------ PROVIDED RECORDS ------
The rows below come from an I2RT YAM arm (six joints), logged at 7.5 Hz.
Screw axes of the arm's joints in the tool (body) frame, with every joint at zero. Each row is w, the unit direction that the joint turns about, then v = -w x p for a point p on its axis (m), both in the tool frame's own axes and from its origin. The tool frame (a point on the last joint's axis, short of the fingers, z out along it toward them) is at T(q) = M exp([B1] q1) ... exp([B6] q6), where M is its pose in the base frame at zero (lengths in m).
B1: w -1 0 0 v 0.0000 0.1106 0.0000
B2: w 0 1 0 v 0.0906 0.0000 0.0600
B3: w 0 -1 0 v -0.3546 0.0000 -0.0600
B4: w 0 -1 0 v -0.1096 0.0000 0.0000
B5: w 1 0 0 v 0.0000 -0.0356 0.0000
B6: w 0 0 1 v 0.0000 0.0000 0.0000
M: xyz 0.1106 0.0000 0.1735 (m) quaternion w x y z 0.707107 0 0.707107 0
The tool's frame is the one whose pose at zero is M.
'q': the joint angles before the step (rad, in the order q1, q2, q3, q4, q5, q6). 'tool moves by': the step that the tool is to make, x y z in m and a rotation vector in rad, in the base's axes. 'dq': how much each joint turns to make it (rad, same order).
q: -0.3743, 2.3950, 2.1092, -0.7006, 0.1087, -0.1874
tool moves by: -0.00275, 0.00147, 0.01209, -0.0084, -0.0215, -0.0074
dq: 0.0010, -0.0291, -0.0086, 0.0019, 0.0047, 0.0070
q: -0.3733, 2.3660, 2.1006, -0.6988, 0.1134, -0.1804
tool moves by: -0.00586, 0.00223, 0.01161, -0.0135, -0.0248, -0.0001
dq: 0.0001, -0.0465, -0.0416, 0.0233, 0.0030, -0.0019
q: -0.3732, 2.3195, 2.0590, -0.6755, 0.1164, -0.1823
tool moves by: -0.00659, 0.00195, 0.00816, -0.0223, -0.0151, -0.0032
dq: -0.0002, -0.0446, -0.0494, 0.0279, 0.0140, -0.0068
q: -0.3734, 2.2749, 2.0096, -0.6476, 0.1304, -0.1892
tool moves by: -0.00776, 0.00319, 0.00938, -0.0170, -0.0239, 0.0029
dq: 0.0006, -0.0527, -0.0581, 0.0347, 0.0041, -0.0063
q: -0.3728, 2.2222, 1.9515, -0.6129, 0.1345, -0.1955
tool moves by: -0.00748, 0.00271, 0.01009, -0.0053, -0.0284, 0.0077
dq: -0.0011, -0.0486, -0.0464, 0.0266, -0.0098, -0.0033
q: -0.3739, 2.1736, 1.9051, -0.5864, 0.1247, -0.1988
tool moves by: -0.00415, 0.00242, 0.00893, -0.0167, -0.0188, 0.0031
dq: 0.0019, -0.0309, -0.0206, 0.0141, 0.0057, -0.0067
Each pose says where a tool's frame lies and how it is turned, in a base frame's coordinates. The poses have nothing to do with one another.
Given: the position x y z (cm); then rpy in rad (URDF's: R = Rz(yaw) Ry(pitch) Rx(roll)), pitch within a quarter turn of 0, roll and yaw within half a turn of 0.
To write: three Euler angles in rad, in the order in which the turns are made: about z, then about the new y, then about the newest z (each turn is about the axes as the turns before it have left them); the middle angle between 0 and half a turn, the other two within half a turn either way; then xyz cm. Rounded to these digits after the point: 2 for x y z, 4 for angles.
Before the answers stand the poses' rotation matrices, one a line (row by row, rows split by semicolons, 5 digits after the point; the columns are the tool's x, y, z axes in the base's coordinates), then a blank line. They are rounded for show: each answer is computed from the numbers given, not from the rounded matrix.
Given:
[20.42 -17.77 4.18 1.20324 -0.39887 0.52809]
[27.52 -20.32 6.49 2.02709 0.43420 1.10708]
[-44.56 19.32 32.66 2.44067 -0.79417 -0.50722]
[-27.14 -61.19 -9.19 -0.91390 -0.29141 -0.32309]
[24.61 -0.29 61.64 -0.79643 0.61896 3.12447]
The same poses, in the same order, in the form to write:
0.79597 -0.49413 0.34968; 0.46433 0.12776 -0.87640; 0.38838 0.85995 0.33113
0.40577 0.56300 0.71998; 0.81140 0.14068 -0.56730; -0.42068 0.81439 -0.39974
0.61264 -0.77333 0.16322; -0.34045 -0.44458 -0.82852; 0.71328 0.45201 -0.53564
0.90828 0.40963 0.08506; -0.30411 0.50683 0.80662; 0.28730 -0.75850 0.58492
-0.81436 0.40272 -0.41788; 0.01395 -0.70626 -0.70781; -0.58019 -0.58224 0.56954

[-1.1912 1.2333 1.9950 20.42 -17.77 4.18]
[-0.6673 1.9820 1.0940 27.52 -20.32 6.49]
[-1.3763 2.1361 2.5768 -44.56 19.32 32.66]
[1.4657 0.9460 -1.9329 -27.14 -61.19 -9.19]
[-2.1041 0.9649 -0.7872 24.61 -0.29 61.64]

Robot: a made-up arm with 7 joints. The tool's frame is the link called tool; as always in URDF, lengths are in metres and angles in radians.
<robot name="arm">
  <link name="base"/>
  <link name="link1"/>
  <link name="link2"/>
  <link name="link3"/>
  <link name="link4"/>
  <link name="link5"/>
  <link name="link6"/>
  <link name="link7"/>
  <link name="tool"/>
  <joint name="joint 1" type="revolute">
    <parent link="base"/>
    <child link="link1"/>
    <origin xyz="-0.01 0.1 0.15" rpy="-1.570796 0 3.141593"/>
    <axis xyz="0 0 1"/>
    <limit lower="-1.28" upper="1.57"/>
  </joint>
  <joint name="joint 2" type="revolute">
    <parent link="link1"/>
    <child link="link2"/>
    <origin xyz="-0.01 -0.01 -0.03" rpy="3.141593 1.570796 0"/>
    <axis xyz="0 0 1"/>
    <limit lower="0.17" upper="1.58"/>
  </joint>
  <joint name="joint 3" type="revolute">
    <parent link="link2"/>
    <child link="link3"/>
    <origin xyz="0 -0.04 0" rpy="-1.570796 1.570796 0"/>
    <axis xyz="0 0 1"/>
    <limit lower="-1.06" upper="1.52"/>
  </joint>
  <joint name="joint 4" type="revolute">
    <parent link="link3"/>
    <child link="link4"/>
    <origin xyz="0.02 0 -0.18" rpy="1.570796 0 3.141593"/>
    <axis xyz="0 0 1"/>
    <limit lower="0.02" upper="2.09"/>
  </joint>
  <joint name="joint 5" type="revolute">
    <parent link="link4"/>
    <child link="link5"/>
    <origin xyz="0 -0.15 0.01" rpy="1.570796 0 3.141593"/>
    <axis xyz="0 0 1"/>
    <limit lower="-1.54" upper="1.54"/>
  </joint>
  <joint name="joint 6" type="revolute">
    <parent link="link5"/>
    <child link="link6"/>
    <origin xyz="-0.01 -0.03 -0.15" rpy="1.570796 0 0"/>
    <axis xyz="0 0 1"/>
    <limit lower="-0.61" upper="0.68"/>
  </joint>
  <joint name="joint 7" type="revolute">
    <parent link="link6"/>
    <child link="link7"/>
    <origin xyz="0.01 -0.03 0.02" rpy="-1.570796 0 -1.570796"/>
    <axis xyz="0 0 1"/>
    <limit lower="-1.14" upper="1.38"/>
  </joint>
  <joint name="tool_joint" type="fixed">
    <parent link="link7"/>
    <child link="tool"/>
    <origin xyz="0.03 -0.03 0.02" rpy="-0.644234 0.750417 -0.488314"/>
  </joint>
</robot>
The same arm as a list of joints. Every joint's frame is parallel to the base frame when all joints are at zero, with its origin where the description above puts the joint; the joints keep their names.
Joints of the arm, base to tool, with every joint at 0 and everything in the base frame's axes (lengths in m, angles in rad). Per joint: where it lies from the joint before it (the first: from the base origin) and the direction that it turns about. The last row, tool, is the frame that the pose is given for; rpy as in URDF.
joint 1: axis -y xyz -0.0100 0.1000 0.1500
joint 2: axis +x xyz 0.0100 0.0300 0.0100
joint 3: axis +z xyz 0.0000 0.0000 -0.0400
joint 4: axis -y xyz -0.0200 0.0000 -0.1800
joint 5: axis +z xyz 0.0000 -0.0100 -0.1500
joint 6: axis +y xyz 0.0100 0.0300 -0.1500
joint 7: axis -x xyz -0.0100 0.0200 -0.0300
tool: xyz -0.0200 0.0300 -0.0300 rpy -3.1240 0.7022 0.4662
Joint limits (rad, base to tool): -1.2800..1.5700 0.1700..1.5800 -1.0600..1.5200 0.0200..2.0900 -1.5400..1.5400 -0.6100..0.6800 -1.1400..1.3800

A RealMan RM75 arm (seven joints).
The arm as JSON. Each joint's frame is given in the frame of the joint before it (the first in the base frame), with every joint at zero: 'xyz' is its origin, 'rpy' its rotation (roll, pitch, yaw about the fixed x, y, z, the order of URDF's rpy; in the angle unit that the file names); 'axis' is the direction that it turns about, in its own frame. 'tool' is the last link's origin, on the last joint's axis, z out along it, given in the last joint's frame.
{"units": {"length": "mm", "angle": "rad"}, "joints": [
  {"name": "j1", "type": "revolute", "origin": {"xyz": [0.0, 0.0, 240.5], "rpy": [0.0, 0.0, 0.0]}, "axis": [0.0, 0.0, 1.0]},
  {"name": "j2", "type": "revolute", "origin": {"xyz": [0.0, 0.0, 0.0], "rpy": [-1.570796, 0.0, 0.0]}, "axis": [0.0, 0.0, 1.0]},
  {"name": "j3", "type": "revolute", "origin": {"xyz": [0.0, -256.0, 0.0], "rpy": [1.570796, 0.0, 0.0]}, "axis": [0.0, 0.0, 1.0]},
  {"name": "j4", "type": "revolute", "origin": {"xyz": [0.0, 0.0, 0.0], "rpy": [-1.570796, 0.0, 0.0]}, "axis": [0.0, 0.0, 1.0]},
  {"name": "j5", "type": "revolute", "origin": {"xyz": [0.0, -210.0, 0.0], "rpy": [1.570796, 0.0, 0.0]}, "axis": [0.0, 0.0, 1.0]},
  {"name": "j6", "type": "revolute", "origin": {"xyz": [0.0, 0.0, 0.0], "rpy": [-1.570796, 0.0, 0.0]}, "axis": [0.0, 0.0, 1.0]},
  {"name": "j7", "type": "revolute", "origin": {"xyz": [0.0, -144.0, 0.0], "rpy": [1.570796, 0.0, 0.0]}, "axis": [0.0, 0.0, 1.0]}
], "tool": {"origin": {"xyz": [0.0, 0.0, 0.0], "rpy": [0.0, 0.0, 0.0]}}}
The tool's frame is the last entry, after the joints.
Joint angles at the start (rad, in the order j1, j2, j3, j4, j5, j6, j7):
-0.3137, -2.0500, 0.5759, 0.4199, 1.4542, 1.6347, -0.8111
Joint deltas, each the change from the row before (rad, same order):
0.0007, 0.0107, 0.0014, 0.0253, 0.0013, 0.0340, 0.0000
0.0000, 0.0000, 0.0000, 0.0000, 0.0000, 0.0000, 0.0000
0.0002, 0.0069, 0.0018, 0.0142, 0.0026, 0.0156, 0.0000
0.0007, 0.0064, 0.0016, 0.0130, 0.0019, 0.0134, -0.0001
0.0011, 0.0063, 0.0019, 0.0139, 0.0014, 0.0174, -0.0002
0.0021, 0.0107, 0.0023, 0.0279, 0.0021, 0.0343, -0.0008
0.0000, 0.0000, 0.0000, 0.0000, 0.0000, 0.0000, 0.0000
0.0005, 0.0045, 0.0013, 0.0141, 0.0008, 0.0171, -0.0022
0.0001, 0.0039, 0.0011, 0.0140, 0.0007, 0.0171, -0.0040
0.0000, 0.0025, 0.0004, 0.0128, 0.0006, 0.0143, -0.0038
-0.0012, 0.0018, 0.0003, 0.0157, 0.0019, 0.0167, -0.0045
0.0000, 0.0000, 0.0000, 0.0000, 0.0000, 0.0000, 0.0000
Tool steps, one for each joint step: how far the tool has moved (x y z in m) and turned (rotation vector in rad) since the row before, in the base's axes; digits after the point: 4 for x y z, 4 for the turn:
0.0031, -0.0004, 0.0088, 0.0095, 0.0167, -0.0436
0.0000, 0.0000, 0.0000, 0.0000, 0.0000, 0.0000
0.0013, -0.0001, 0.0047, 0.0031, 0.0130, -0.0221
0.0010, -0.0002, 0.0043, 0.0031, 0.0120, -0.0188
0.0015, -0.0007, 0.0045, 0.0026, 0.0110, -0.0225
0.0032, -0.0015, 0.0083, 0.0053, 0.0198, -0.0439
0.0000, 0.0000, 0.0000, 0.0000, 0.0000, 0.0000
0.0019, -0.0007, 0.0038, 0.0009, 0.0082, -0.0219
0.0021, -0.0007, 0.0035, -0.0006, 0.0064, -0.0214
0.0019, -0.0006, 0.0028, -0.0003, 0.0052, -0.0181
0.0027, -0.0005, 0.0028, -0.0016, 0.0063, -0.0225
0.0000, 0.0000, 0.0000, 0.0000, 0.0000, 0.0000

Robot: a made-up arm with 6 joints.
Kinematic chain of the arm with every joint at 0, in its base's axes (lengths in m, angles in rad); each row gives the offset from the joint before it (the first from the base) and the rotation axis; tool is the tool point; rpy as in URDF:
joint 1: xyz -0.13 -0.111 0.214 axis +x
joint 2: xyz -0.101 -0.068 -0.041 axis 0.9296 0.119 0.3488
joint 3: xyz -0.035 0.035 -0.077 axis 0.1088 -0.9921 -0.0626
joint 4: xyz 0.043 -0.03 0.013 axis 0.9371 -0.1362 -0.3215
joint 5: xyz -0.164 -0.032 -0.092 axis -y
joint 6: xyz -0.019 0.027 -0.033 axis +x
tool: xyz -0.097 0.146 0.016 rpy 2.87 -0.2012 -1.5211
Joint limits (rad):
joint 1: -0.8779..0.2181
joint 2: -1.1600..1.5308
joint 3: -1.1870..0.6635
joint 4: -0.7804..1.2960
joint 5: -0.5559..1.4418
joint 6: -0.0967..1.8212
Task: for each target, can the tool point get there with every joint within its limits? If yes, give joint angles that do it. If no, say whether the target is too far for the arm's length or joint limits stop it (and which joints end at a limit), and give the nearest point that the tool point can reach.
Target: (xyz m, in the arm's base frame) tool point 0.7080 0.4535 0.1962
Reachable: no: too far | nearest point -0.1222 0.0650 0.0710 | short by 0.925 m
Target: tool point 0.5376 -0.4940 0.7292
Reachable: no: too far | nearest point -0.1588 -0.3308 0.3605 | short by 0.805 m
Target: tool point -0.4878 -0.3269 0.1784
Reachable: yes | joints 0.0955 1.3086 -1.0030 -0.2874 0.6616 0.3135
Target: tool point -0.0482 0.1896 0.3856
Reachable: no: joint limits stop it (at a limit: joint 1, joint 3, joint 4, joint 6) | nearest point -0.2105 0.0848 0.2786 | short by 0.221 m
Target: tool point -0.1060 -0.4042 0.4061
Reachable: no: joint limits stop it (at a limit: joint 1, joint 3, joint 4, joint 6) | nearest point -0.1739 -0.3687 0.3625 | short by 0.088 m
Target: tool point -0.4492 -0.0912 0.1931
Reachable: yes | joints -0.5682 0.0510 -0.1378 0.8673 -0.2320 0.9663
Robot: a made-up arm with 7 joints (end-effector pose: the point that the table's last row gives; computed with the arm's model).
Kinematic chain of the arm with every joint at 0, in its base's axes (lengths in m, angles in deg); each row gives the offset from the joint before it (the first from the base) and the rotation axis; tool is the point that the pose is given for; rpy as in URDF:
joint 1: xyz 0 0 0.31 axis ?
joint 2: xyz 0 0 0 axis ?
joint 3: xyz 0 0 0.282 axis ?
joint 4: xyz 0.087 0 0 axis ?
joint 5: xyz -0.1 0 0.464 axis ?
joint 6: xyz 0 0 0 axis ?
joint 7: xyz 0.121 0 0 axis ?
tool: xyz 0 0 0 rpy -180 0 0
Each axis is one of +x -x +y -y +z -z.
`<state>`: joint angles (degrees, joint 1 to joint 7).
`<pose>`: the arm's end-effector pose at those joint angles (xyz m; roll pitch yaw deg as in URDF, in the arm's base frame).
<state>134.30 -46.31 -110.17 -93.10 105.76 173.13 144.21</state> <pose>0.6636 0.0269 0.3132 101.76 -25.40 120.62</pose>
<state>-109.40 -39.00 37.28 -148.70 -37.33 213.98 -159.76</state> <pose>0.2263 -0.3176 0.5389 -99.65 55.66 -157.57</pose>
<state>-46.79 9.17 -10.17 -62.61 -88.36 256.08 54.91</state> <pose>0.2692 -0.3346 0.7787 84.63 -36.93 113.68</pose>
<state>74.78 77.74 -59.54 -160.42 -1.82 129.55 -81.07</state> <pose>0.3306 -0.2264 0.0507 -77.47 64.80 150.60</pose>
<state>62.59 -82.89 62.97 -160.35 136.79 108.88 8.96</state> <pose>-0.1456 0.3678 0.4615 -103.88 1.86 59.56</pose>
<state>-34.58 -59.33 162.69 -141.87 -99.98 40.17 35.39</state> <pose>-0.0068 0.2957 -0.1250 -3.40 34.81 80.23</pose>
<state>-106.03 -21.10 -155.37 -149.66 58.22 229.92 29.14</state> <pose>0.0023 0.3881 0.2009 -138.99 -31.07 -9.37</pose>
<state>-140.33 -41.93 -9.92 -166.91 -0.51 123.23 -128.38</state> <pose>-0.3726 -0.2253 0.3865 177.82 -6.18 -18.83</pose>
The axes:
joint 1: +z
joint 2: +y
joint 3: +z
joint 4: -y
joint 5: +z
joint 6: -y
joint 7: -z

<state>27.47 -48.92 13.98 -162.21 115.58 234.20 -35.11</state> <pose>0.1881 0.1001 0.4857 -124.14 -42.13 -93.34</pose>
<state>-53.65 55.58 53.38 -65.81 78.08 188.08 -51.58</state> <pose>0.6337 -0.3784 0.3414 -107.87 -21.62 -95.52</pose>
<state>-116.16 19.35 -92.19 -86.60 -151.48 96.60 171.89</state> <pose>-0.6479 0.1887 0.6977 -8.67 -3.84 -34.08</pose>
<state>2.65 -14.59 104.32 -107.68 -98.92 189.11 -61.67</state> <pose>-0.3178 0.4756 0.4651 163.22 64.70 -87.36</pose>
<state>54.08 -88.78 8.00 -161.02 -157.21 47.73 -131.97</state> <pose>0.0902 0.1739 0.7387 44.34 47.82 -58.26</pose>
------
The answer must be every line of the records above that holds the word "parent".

    <parent link="base"/>
    <parent link="link1"/>
    <parent link="link2"/>
    <parent link="link3"/>
    <parent link="link4"/>
    <parent link="link5"/>
    <parent link="link6"/>
    <parent link="link7"/>

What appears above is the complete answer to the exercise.